Interestingly not all operations are faster using C due to type conversions. For a simple axis aligned rotation all we need is a sin, a cos and a list. The sin/cos of python are not going to be any slower than those in C, so all we did was complicate the program.

But in a practical example represented by the transform function (which is a a separate rotateX, rotateY, rotateZ and translation matrix call, then all four of them multiplied together) we see a very worthwhile performance gain.
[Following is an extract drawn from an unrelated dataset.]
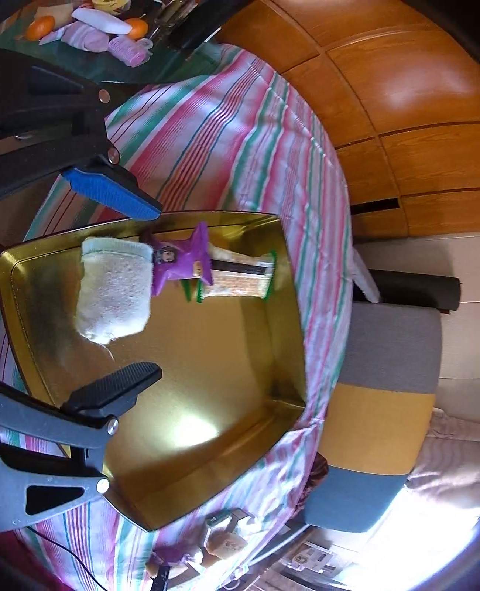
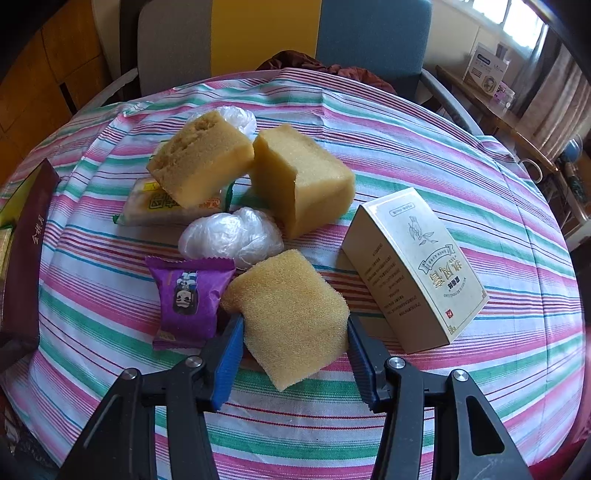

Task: Organize objects
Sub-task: 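Carry the white sock to the gold tray and release it with the left tool, then grasp a yellow sponge with the right tool and drop it into the tray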

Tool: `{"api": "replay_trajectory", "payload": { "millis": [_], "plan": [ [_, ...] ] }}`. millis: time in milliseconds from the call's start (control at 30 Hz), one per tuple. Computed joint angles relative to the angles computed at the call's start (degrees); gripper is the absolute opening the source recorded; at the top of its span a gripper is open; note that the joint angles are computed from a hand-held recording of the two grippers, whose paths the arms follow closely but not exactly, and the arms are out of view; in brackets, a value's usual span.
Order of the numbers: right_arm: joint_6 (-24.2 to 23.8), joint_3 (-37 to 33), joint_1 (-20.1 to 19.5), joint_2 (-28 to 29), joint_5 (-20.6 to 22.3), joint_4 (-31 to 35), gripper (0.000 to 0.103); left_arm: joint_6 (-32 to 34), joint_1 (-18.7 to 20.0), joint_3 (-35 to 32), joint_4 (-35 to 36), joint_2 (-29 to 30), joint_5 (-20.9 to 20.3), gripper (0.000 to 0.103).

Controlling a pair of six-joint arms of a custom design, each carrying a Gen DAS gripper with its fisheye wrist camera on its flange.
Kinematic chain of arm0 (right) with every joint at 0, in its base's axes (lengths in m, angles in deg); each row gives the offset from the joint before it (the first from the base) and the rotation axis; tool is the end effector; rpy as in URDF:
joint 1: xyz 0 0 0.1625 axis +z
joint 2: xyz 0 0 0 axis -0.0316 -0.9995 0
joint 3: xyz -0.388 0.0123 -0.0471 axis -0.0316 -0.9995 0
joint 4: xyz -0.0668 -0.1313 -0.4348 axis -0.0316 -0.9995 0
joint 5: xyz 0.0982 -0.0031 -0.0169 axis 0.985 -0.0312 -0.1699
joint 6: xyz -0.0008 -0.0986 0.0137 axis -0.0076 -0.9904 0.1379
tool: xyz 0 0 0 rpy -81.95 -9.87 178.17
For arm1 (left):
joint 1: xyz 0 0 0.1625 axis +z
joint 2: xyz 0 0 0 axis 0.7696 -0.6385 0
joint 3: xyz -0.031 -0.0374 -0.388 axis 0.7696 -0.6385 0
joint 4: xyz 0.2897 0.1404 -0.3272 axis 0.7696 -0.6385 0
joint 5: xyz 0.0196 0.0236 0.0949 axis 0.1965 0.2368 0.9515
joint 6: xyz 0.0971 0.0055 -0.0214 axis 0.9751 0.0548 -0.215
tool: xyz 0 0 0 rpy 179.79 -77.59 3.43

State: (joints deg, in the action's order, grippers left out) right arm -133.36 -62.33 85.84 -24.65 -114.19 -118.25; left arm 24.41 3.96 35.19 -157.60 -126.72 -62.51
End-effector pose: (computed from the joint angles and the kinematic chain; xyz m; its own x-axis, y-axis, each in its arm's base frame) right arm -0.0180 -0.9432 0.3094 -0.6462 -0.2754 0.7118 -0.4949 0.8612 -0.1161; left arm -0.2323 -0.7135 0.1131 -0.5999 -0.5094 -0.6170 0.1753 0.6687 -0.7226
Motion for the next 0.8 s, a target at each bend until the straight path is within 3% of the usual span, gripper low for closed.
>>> {"api": "replay_trajectory", "payload": {
  "millis": [333,533,800],
  "plan": [
    [4.53,0.24,-0.12,-1.20,1.11,-2.95,0.053,6.51,-1.24,2.06,-9.22,-0.64,1.18,0.081],
    [6.11,9.18,0.93,-7.28,5.18,-8.48,0.053,7.38,-1.00,3.16,-12.19,-1.20,0.01,0.081],
    [0.93,28.43,5.63,-17.75,14.73,-12.79,0.053,7.37,-0.11,5.86,-17.14,-3.27,-3.06,0.080]
  ]
}}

The math executes using SIMD instructions, all data is therefore converted to 16-bit memory aligned “__m128” structures (from “xmmintrin.h”). We need the C identity and rotate constructors to get the proper type of data, then when we actually need this data we must call storeMat44() to get an actual c_float[16] for python usage.

From my current usage 1 in 3 matrices requires a conversion back to python floats in order get passed to PyOpenGL, so here is another multiply performance test with every third multiplication stored back into a float[16]…

python multiply: 0.492130726156
MVC raw: 0.0436761417549
MVC multiply convert every third: 0.06491612928
MVC convert all: 0.0925153667527

So while our raw implementation is about 11 times faster, the fully converting implementation is only 5 times faster. 7.5 times for our real world example. That’s more than 30% lost again… still much better than pure python though!

Download the visual studio project with x86 and x64 binaries here! Tested on Win10 x64 with Python 2.7.10 x64.
Math3Dx64.Dll and are the end user files.

One important thing I wish to look into is to pass data by copy instead, currently all functions allocate a new matrix on the heap, and the user has to delete these pointers by hand from python using the deleteMat44() helper function. I do not know enough about DLLs or python’s memory allocation to know whether I can copy data from the stack instead, and if so whether that would be any faster.

I do know that __vectorcall is not compatible with __declspec(dllexport), which kind of makes sense… but more direct data passing could be nice.